È Reggio Emilia la città d’Italia con la miglior vivibilità ambientale urbana. Seguono Trento al secondo posto e Parma al terzo. Lo attesta il rapporto annuale di Legambiente “Ecosistema Urbano 2024”, realizzato con Ambiente Italia e Sole 24 Ore.
La ricerca analizza le performance ambientali di 106 capoluoghi di provincia su sei aree: aria, acque, rifiuti, mobilità, ambiente urbano, energia. In Italia le città con la miglior vivibilità ambientale si concentrano al Nord, mentre Sud e Centro della Penisola faticano a tenere il passo.
Nelle prime dieci posizioni dominano le città del Nord Italia: dopo Reggio Emilia, Trento e Parma, seguono Pordenone (4 in classifica), Forlì (5), Treviso (6), Mantova (7), Bologna (8), Bolzano (9), Cremona (10). L’Emilia Romagna è la regione con più capoluoghi green nella top ten. Milano si piazza al 56esimo posto in classifica, ma eccelle nel trasporto pubblico. Napoli arriva quasi in fondo alla graduatoria, è 103 esima (ma lo scorso anno era 98esima). Roma sale in graduatoria al 65esimo posto (nel 2023 era 89esima). Il Centro se la cava, con Macerata (23esima), Siena (26) e Livorno (29) tra i capoluoghi che si piazzano meglio in classifica. Male il Meridione, con otto capoluoghi tra le ultime 10 della graduatoria: Caserta (98esima), Catanzaro (99), Vibo Valentia (101), Palermo (102), Napoli (103), Crotone (104), Reggio Calabria (105), Catania (106), che lo scorso anno era penultima. Da segnalare Cosenza (13esima): pur peggiorando leggermente, è l’unica città del Sud nelle prime 15 posizioni, seguita al 24esimo posto da Cagliari. Tra le poche note positive per il Mezzogiorno, il primato della qualità dell’aria va a L’Aquila (prima per minore incidenza di Pm10) che vanta in materia una situazione “ottima”. Giudicata “buona” anche l’aria di Ragusa.

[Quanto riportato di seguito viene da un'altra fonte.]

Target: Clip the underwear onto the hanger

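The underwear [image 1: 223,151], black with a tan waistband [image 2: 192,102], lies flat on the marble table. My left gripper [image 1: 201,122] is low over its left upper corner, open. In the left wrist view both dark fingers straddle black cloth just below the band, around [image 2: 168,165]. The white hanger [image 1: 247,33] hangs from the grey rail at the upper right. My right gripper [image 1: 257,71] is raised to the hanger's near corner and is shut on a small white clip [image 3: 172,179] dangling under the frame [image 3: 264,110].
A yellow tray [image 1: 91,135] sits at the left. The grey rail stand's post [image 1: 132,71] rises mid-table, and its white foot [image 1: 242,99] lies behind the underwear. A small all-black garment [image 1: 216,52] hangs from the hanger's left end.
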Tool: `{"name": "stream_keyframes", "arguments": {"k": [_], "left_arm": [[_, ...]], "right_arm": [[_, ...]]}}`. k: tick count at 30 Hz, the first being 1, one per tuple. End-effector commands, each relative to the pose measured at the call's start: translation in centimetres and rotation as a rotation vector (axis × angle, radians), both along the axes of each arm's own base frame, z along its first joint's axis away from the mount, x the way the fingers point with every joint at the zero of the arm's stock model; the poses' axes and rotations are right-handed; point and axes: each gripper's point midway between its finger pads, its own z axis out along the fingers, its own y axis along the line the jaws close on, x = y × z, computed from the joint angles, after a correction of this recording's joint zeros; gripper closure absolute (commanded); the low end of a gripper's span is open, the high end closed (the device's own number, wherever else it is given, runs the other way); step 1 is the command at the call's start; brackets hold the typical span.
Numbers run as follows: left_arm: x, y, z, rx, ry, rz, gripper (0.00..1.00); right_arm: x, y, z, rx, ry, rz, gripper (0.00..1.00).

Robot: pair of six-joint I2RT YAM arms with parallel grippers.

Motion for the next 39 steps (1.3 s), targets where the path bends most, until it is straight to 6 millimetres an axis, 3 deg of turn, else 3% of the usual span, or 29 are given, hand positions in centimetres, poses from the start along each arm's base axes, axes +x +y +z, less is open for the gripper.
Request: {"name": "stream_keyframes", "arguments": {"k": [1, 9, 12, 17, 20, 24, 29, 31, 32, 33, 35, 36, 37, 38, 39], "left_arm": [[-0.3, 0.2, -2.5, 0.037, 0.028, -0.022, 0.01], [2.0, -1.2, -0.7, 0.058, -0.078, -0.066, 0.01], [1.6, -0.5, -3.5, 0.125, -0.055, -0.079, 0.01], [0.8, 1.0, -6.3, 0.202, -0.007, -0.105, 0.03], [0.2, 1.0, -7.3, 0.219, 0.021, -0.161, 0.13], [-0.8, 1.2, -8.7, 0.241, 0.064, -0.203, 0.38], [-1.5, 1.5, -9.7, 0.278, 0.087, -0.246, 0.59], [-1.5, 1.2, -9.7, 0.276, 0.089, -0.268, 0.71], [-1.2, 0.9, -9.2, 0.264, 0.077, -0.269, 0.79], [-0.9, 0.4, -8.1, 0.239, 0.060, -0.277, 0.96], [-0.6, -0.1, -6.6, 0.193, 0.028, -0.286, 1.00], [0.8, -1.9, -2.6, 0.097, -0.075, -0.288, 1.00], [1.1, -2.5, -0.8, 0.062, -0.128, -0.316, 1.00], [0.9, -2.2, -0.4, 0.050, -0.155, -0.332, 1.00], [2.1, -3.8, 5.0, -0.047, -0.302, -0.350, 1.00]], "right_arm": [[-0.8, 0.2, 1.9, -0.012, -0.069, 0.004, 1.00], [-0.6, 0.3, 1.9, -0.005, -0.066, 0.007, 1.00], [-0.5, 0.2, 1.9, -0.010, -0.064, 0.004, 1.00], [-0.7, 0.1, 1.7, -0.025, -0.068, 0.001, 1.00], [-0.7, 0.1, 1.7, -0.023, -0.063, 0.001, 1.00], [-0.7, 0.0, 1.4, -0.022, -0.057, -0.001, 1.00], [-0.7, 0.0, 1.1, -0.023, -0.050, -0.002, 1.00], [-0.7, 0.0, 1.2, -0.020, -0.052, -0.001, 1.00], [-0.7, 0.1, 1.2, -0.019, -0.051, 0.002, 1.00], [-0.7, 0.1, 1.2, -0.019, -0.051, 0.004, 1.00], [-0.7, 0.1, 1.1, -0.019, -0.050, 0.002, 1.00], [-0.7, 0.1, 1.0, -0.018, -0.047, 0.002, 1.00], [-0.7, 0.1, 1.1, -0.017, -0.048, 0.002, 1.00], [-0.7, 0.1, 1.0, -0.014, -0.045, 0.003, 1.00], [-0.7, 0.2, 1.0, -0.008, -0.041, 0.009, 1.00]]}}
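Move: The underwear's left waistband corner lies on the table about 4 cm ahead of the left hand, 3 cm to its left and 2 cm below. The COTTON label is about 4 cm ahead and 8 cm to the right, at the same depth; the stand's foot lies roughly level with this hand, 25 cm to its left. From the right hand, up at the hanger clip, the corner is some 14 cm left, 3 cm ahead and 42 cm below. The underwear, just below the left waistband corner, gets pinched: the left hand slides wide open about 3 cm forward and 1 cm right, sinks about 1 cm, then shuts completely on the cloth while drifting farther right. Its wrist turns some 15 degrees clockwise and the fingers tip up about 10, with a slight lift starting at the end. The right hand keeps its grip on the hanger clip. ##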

Per quanto riguarda i “risultati” delle città molisane, né Campobasso né Isernia brillano. Il capoluogo regionale si colloca infatti al 90esimo posto, quello pentro all’81esimo.

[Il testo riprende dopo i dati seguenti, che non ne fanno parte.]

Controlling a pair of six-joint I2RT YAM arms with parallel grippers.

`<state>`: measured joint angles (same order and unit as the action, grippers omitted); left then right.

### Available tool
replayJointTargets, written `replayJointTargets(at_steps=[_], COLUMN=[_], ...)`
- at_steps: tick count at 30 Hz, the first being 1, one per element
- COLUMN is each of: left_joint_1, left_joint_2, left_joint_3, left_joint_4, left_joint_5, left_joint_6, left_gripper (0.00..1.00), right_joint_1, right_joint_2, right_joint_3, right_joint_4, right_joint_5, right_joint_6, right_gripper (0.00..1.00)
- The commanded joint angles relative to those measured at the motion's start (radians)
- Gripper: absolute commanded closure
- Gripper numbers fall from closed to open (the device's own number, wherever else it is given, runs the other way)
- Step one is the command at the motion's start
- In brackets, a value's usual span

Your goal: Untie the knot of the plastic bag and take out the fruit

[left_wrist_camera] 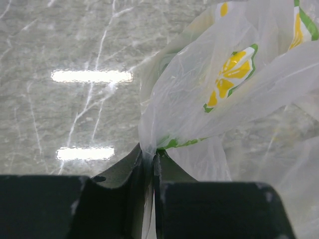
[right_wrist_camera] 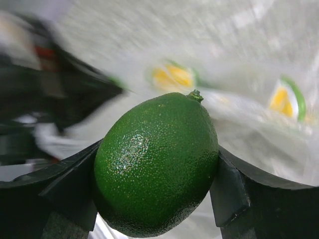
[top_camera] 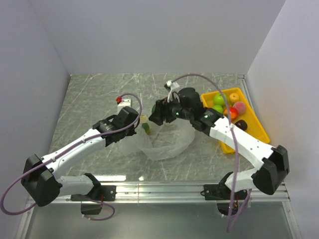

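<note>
The plastic bag (top_camera: 167,142) lies crumpled mid-table, clear film with yellow-and-green prints (left_wrist_camera: 234,69). My left gripper (left_wrist_camera: 149,154) is shut on a bunched fold of the film at the bag's left edge (top_camera: 138,121). My right gripper (right_wrist_camera: 158,172) is shut on a dark green lime (right_wrist_camera: 154,149), its fingers (right_wrist_camera: 227,191) pressing on both sides. In the top view the lime (top_camera: 146,127) hangs just right of the left gripper, with the right gripper (top_camera: 151,121) reaching in from the right above the bag. I cannot make out the knot.
A yellow tray (top_camera: 259,130) stands at the right edge, behind the right arm. It holds a green fruit (top_camera: 219,99), a pink one (top_camera: 239,106) and a dark one (top_camera: 241,124). White walls close in the table at back and sides.
</note>
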<state>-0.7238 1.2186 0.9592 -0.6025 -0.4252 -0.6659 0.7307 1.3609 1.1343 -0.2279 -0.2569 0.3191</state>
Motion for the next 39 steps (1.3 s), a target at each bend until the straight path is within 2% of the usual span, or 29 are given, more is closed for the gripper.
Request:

La fotografia scattata da Ecosistema Urbano 2024 mette in evidenza come in Italia le performance ambientali delle città viaggino a velocità e con tempi di applicazione troppo diversi e su cui occorre accelerare il passo. A pesare sono i ritardi nel contrasto alla crisi climatica, i problemi cronici irrisolti, come smog, inquinamento, consumo di suolo, i ritardi su rigenerazione urbana, efficienza energetica, mobilità sostenibile, e poi gli impatti dell’overtourism. «Temi – osserva Legambiente – su cui servono interventi più incisivi».
Sempre dallo stesso rapporto emerge la conferma di un dato allarmante più volte divulgato in questi mesi di crisi idrica e divenuto tema del dibattito politico e istituzionale. Vale a dire: su dieci litri di acqua immessi nella rete idrica di Campobasso se ne disperdono più di sei.

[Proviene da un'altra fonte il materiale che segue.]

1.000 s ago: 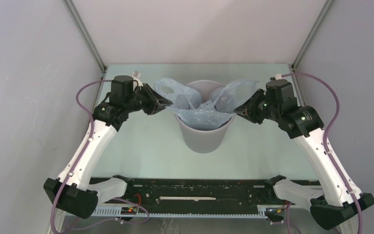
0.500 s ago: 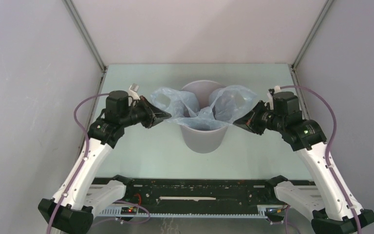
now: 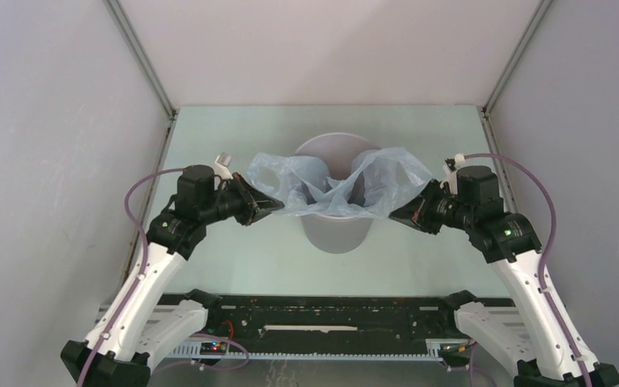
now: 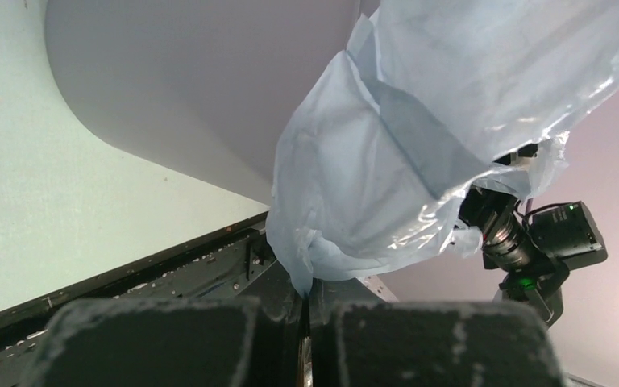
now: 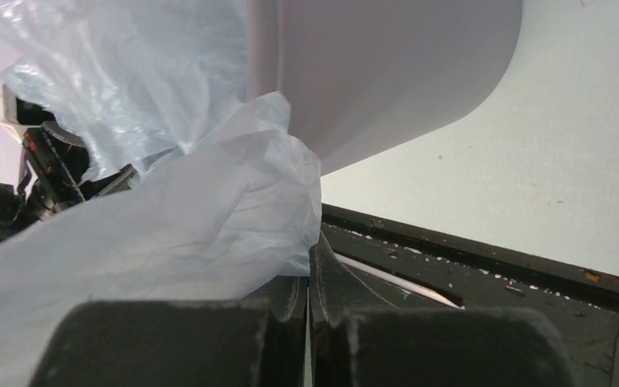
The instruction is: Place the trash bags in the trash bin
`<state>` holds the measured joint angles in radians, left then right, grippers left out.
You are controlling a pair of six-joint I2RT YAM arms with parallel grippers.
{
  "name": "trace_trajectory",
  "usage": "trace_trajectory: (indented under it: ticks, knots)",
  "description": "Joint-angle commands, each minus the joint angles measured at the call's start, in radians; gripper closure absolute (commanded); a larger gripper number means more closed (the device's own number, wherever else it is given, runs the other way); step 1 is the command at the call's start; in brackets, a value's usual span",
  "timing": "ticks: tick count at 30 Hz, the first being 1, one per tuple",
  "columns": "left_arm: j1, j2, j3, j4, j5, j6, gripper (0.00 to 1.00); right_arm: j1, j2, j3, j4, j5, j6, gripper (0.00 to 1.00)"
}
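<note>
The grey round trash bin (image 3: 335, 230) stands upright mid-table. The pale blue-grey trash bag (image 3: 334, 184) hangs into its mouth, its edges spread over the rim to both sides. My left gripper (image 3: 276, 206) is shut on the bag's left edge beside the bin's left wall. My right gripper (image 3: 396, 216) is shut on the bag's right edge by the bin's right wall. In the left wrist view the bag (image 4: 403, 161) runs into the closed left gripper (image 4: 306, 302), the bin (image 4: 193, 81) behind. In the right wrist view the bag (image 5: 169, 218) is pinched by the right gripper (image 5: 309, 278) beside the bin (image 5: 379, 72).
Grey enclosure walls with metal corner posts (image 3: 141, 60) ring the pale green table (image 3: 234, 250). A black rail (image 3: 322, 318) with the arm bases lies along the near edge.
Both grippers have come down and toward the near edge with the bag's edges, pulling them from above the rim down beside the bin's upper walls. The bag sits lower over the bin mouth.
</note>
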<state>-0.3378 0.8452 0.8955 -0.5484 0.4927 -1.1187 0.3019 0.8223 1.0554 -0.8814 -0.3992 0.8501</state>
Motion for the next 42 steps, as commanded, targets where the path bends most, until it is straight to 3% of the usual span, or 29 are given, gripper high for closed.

La media dei capoluoghi regionali si attesta al 37,8%. Secondo Legambiente «si tende a considerare fisiologica una dispersione idrica inferiore al 10-15% dell’acqua immessa in rete».
«Purtroppo – è spiegato nel report – le perdite nella rete di distribuzione possono arrivare mediamente fino al 60% dell’acqua distribuita. Basti pensare che un foro di 3 millimetri di larghezza in una condotta può portare a una perdita fino a 340 litri d’acqua al giorno, ovvero al consumo medio di una famiglia. Situazione assai frequente, dal momento che le reti idriche italiane sono generalmente vecchie e scarsamente manutenute: il 60% delle infrastrutture è stato messo in posa oltre 30 anni fa con una percentuale che sale al 70% nei grandi centri urbani, e il 25% di queste ha più di mezzo secolo di vita».